▶ [Try it] Looking through the data below, work out how many lines have the word "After". Reply with that number only.

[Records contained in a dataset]
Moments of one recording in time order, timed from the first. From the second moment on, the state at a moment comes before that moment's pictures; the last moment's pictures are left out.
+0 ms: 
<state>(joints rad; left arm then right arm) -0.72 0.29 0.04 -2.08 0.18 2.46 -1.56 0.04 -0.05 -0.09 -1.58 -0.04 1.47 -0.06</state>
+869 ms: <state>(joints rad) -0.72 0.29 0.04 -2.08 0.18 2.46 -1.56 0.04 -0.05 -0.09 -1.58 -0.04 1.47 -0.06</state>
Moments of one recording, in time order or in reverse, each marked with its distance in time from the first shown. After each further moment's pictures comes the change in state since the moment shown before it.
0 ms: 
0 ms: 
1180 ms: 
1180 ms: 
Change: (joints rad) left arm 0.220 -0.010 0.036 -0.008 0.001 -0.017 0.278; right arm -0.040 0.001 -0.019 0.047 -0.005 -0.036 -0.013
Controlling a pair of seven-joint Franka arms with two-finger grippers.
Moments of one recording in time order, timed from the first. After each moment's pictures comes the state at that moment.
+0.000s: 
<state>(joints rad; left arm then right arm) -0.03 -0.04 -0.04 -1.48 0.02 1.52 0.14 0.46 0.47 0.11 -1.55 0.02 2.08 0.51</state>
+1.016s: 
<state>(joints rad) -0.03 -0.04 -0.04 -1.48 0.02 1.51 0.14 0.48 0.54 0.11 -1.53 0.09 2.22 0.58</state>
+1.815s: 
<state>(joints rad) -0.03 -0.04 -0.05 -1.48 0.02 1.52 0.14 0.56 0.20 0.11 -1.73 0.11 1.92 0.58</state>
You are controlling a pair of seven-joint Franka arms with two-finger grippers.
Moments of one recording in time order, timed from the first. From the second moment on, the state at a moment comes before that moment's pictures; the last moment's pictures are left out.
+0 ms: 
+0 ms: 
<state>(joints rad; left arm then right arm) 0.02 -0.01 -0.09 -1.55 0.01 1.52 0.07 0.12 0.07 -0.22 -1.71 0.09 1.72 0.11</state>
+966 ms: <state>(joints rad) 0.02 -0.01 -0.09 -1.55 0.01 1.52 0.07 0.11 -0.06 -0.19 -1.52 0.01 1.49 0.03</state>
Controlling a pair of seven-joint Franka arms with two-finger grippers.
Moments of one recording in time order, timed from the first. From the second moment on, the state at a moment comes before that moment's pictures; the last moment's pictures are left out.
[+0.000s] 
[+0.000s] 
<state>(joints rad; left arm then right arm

▶ [Worked solution] 2